Las mujeres con quienes yo he trabajado y que llevan veinte anos o más lejos de casa siempre rompen a llorar cuando vuelven a poner por primera vez los 
pies en ese terreno psíquico. Por distintas razones que en su momento parecían buenas, se habían pasado muchos años aceptando un exilio permanente de su  patria y habían olvidado lo inmensamente beneficioso que es el hecho de que la lluvia caiga sobre la tierra seca. 

Para algunas, el hogar es el inicio de una actividad. Algunas vuelven a cantar tras haberse pasado varios años sin encontrar ninguna razón para hacerlo. Se 
entregan al aprendizaje de algo que llevaban mucho tiempo deseando aprender. 
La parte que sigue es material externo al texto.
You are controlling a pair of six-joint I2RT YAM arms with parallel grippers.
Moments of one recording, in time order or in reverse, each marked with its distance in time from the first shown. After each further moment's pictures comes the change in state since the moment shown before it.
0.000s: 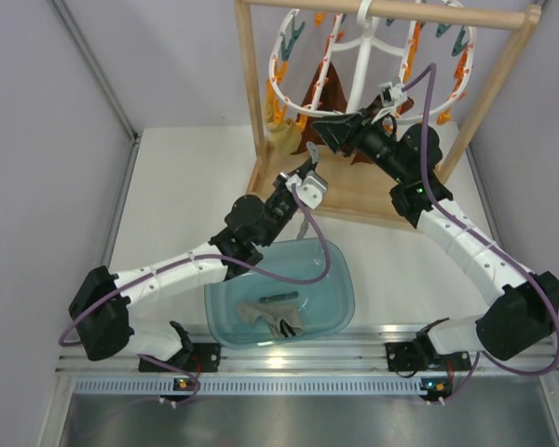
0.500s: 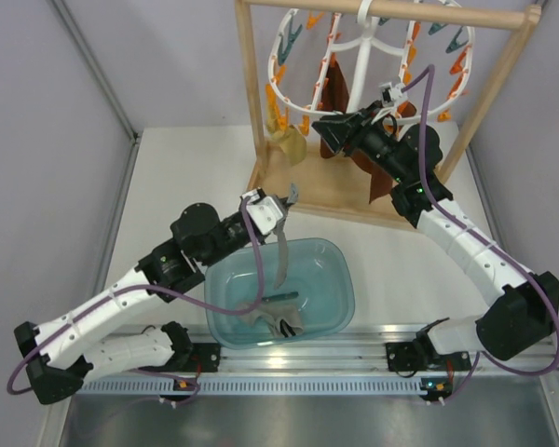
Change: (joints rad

Buscan a personas y cosas perdidas de sus vidas. Recuperan la voz y escriben. Descansan. Hacen suyo un rincón del mundo. Toman grandes o extremas decisiones. Hacen algo que deja huella. 

Para algunas mujeres el hogar es un bosque, un desierto, un mar. En realidad, el hogar es holográfico. Se desarrolla en toda su plenitud incluso en un solo árbol, un solo cacto del escaparate de una tienda, un estanque de serenas 
aguas. Se desarrolla también en toda su potencia en una amarilla hoja caída sobre el asfalto, una roja maceta de arcilla que espera la plantación de una raíz o  una gota de agua sobre su tierra. Cuando una mujer se concentra con los ojos del alma, ve el hogar en muchísimos lugares.